Work required
Please print every record below exactly as written, leaving out the pictures.

(Exercise input)

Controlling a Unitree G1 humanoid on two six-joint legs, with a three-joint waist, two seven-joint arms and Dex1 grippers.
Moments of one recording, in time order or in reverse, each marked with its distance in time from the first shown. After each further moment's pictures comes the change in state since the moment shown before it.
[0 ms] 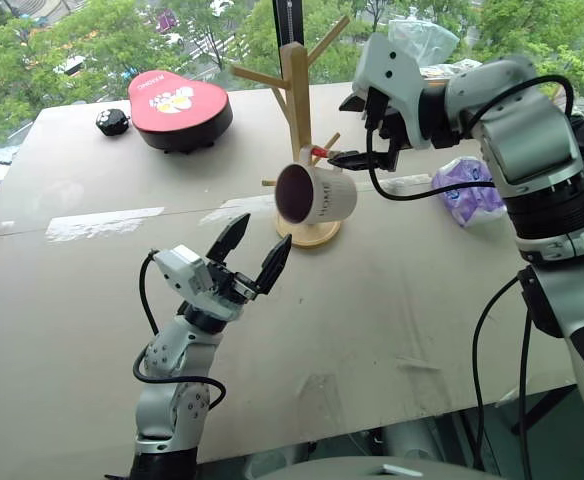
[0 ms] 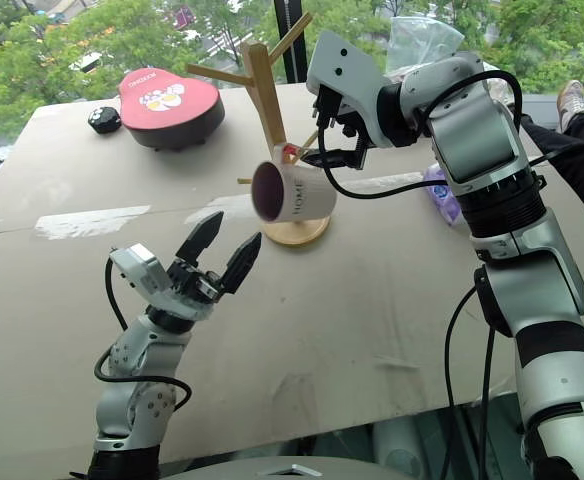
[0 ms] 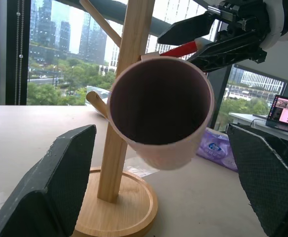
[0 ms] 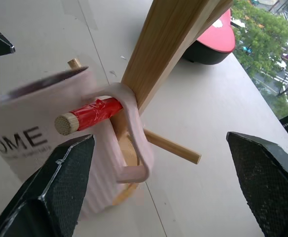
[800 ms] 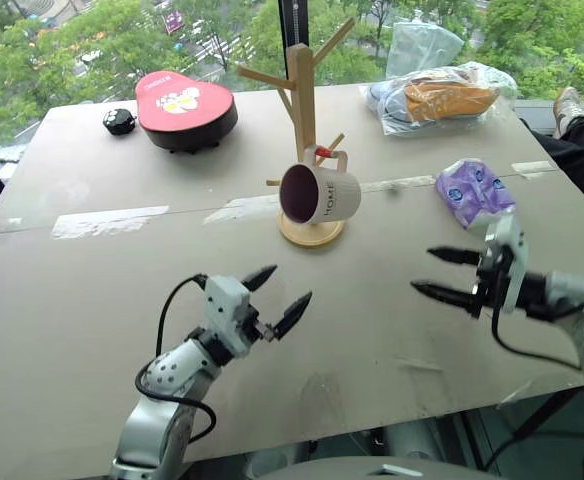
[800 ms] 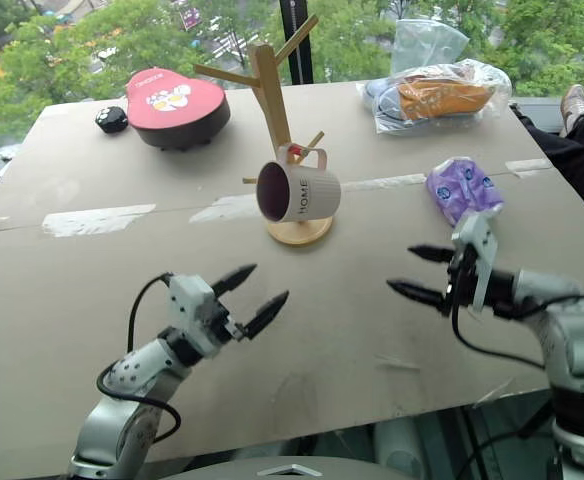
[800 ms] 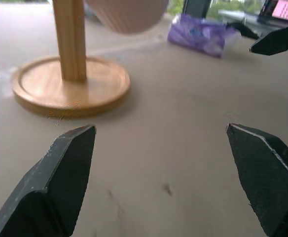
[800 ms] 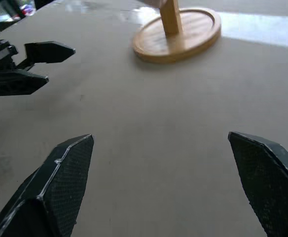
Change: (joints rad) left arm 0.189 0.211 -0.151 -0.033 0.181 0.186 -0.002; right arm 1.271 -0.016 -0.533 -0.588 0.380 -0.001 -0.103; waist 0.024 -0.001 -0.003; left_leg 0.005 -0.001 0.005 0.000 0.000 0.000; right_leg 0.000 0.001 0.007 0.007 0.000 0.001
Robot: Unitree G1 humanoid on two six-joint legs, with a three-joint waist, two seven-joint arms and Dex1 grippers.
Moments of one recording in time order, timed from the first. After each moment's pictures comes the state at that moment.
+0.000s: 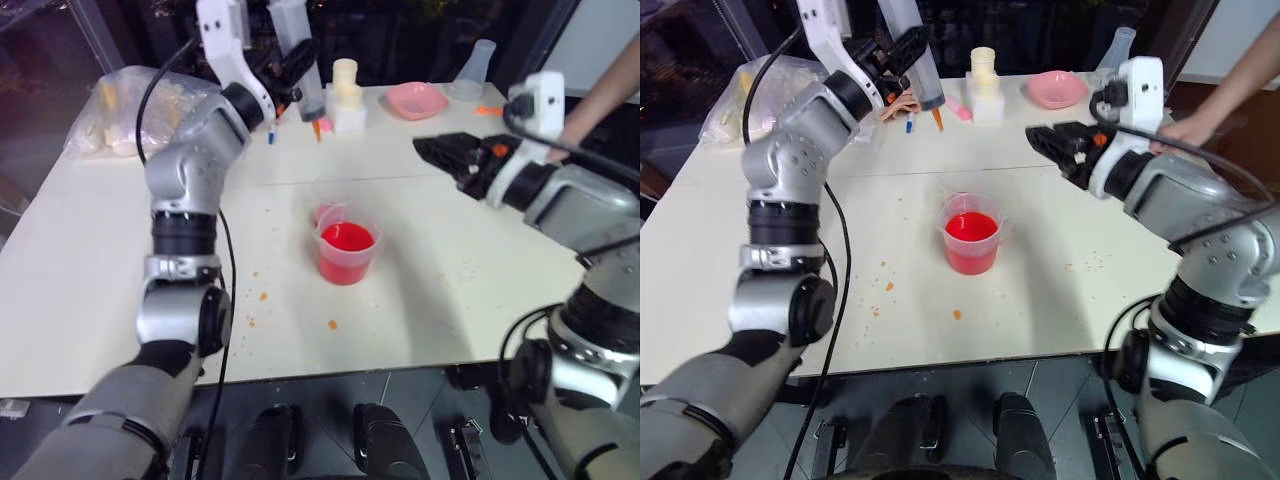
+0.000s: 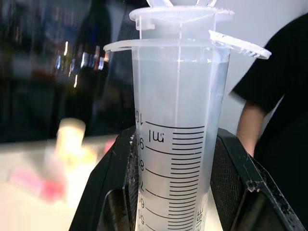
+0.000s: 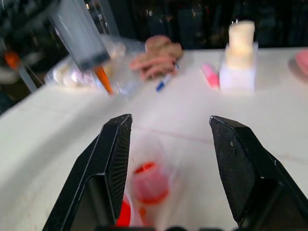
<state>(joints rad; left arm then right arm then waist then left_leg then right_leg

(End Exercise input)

Result of this exercise
Controlling a Unitree G1 humanoid on two six-joint legs, with a three-joint waist, two seven-joint arms and Dex1 grippers.
Moments of one recording, in time order or in reverse, each marked with its distance in time from the first shown. After each further moment's pictures comes the change in state since the moment shown before it.
[0 ms] 
[0 ms] 
[0 ms] 
[0 ms] 
[800 ms] 
[800 ms] 
[800 ms] 
[800 ms] 
Change: (joints rad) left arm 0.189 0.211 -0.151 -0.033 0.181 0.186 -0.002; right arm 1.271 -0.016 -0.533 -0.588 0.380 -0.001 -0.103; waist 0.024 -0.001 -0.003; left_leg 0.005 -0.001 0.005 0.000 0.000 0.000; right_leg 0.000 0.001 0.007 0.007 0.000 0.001
Robot: Unitree G1 humanoid on two six-joint legs, with a three-joint waist, two seven-joint arms and Dex1 grippers.
Moments of one recording in time order, timed from the first. After each moment's pictures comes the state at that moment.
+0.000s: 
+0.000s: 
+0.000s: 
<state>(joints rad; left arm then right arm then waist then left_leg then right_leg

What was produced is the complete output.